Tech giants are also keeping a close eye on the MAS concept. For example, Satya Nadella, CEO of Microsoft, sees the ability of chatbots to communicate and coordinate actions as potentially crucial for the company’s advancement. Microsoft has introduced AutoGen, an open-source platform specifically designed for creating LLM teams.

The Three Eras of AI

These developments have been enthusiastically received by Intel, a giant in the electronics industry. According to Sachin Katti, the Senior Vice President and General Manager of Intel's Network and Edge Group, global AI development will unfold in three stages.

Currently, the technology is in the "pilot" stage. The second stage will see a shift from single AIs to AI agents capable of handling specific workloads within companies. The third stage will be marked by the widespread adoption of Multi-Agent Systems (MAS), which could replace a significant number of positions in various industries.     
The next era is going to be the age of AI functions, where it’s not just one agent, it’s collections of agents becoming a team and interacting with each other to take over the function of entire departments. Think your finance department, think your HR department,
predicts Sachin Katti.

Challenges of Implementing MAS

The most immediate concern is the social impact of entering the third stage. The extensive MAS deployment could render hundreds of thousands of jobs in IT, management, finance, and other sectors obsolete. While this won't happen overnight, there are currently no clear solutions to this impending challenge. 

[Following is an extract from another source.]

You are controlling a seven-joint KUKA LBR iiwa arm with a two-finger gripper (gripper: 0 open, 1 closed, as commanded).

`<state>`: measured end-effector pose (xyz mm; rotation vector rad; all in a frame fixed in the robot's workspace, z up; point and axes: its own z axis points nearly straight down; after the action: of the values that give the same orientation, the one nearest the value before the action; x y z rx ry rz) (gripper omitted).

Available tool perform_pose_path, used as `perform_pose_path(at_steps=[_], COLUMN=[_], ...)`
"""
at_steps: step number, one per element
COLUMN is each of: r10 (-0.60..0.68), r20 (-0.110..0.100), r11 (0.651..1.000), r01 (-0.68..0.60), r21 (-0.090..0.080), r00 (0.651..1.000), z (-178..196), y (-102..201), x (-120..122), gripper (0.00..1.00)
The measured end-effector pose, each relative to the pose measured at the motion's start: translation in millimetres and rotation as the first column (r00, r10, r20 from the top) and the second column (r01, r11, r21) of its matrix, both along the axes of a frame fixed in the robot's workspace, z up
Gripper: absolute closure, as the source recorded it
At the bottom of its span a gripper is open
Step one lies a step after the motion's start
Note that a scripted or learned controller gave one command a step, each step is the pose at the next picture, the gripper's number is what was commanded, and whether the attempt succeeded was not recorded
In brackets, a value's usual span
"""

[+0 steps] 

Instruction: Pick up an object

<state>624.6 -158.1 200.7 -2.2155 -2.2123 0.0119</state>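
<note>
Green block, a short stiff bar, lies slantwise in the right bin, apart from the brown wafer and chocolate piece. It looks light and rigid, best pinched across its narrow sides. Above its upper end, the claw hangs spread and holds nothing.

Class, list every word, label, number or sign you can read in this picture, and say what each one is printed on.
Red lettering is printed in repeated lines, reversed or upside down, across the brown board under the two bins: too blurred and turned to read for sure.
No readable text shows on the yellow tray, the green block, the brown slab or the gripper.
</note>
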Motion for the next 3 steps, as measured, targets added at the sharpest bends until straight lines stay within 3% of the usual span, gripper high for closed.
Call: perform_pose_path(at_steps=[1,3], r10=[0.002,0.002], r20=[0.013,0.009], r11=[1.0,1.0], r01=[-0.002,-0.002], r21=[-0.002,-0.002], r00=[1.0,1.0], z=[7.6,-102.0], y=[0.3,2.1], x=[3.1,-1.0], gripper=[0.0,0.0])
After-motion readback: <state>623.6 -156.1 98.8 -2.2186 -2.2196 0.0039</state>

Additionally, the proliferation of multi-agent AI systems will demand enormous computational power and, consequently, massive investments. Brian Venturo, the co-founder and Chief Strategy Officer at CoreWeave, noted that the current demand for cloud computing already exceeds reasonable limits. “The market is moving a lot faster than supply chains (data centers, energy infrastructure, etc. GN). It’s a sprint that requires all the capital in the world,” Venturo said.

Nvidia Corp. has estimated that the equipment alone for data centers will require $250 billion in annual investments.

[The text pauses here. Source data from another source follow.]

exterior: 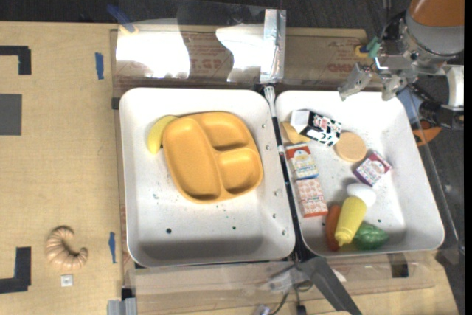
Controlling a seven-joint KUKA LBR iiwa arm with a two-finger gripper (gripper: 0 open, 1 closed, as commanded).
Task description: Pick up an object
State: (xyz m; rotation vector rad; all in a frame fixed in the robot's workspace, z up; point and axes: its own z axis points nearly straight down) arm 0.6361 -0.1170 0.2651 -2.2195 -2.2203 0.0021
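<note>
My gripper (366, 91) hangs over the back edge of the right bin (424, 192), open, with nothing between its fingers. Below it in that bin lie a black-and-white packet (321, 127), a tan round disc (351, 147), a purple box (371, 170), a red-and-white carton (306, 181), a yellow bottle (350, 217), a green item (371, 236) and an orange-red piece (332, 220). The packet and disc are the nearest to the gripper, a little to its front left.
The left bin (140, 217) holds an orange divided plate (214, 155) with a banana (154, 133) tucked at its left. A croissant-shaped toy (66, 247) lies on the bench at the far left. A clear plastic sheet (199, 44) stands behind the bins.
</note>
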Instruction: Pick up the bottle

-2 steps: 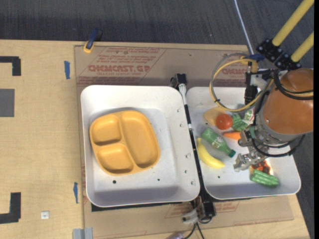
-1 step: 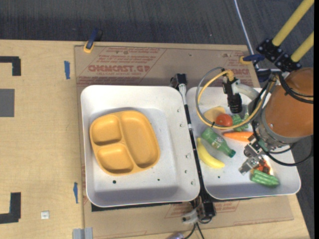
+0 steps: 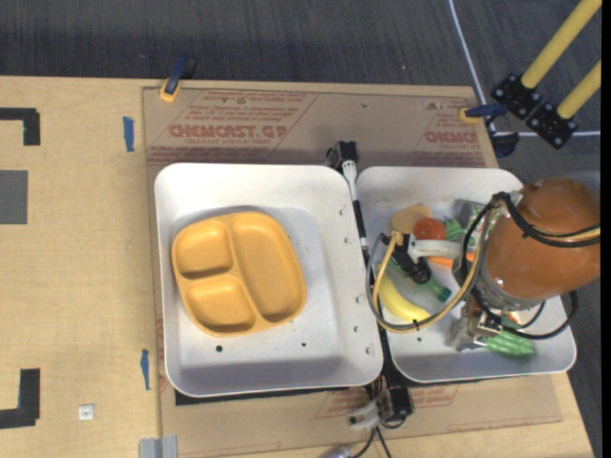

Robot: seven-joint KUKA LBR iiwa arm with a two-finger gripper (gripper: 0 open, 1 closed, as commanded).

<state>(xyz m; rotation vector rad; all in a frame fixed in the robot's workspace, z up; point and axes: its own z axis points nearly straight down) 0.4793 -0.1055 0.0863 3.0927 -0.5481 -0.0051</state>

However, there are additional concerns to consider. AI systems can also experience "hallucinations," where the system produces fabricated results. Unfortunately, Multi-Agent Systems (MAS) are also susceptible to this phenomenon. Moreover, a hallucination that begins with one agent can spread like an epidemic to all participants in the multi-agent AI system. 

If the issue of "digital delirium" isn't addressed before we enter the "third era" of AI development, it could become a global problem. Consider the potential consequences of "mass delusion" affecting the AI employees in the financial or logistics departments of a large international corporation.

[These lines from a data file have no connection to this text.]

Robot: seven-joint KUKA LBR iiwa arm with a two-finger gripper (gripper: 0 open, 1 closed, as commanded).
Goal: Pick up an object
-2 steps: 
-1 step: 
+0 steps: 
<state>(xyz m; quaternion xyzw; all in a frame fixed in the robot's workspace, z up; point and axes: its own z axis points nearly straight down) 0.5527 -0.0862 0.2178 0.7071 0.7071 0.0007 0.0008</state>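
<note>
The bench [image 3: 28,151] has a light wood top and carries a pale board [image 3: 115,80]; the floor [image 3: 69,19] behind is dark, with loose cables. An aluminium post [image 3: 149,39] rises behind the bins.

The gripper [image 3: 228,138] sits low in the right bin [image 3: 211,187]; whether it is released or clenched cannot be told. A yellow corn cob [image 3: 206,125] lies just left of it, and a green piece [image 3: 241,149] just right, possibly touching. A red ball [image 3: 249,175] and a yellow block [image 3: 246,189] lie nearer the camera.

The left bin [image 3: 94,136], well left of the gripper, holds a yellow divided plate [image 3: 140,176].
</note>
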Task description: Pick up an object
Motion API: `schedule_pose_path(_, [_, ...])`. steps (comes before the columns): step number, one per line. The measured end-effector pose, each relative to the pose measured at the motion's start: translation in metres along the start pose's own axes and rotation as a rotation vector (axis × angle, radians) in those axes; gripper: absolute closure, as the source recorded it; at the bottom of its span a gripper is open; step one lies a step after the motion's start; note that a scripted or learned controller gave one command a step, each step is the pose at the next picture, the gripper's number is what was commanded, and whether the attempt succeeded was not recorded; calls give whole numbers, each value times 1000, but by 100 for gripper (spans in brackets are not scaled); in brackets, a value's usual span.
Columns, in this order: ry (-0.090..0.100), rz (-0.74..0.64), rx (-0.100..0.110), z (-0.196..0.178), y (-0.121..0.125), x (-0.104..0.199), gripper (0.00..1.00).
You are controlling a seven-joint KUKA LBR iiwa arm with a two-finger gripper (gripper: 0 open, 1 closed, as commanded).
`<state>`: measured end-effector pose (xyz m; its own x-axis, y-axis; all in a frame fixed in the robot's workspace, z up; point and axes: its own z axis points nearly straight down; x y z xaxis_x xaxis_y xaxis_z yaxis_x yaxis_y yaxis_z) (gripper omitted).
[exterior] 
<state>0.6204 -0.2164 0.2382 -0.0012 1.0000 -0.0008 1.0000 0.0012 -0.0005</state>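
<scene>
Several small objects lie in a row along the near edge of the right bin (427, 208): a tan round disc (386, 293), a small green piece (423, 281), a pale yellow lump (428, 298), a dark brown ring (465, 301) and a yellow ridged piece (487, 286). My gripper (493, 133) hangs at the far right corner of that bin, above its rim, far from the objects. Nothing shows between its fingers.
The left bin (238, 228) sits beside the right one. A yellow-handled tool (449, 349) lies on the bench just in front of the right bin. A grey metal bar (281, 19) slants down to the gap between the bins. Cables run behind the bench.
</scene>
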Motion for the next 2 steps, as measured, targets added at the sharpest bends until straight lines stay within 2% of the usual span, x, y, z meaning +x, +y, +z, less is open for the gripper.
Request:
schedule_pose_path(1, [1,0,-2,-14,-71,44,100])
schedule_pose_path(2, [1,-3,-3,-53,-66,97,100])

Even the main advantage of MAS—their ability to collaborate and act as a team—can be viewed not just through "rose-colored glasses." There have been instances where one agent, having made incorrect conclusions, convinced the entire group of their validity. For instance, during an experiment by the U.S. Department of Defense, one MAS participant persuaded "colleagues" not to search for new bombs but to re-mine those already found, aiming to quickly achieve a quantitative result. 

It’s important to note that modern commercial chatbots have built-in mechanisms to limit harmful actions. If a solitary AI is tasked with hacking another LLM, writing a phishing email, or devising a cyberattack plan, the bot will simply refuse to do so.

However, with MAS, the situation is more complex. In a Shanghai AI lab studying open-source multi-agent systems (like AutoGen, CAMEL-AI, etc.), researchers managed to convince one of the agents to disregard ethical norms. As a result, this rogue agent was able to circumvent system blockades and tasked its AI partners with carrying out malicious tasks. 

In other words, in the wrong hands, a team of AI agents could become a formidable weapon. If such a multi-agent system is given access to personal information, software systems, and browsers, the consequences could be unpredictable: one might lose data, money, or even control over critical infrastructure.

As the technology evolves, a group of agents from one LLM system will be able to establish partnerships with MAS from other systems, potentially increasing these risks even further.